====== Supplied information ======
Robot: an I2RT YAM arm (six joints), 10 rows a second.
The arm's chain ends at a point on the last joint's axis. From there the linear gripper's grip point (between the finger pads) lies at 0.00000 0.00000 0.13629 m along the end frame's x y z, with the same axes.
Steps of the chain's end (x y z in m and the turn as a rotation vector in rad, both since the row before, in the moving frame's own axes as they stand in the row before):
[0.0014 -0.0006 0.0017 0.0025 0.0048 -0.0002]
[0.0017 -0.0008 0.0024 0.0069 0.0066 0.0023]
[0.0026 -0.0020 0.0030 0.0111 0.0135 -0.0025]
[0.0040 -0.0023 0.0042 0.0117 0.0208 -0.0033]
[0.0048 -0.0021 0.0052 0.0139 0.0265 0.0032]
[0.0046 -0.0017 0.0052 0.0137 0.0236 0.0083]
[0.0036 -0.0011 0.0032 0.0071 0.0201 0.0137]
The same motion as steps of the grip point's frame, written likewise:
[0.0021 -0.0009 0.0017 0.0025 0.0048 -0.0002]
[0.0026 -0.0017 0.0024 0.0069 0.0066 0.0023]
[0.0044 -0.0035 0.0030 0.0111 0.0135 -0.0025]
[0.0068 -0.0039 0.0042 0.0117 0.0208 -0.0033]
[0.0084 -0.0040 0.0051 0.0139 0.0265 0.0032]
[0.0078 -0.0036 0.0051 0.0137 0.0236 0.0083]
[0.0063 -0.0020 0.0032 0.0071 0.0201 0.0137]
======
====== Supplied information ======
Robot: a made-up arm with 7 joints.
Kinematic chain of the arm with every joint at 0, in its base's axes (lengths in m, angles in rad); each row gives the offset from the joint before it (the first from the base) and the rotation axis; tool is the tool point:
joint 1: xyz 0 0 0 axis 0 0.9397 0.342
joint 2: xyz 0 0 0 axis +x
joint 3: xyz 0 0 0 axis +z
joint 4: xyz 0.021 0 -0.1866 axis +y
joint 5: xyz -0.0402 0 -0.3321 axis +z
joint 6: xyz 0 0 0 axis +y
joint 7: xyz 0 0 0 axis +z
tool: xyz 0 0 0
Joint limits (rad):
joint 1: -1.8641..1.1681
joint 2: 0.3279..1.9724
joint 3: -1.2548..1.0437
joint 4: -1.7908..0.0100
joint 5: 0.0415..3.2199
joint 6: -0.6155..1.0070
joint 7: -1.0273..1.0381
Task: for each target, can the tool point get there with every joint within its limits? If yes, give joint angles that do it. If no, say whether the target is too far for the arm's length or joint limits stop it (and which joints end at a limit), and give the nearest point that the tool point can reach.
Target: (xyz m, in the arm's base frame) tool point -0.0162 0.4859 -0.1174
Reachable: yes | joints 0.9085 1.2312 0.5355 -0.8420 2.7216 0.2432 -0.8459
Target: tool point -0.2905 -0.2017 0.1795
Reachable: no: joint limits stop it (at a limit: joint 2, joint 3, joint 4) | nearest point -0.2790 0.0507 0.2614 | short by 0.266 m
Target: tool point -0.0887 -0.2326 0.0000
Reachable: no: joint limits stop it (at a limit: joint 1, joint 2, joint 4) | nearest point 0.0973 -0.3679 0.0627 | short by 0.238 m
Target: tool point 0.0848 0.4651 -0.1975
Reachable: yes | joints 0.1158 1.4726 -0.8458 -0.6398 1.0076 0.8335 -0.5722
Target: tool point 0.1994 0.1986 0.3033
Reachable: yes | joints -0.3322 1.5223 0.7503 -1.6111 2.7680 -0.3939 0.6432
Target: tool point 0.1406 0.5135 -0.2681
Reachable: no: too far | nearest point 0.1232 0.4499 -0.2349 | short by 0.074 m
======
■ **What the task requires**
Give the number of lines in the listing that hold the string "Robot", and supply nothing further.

■ **Worked solution**
2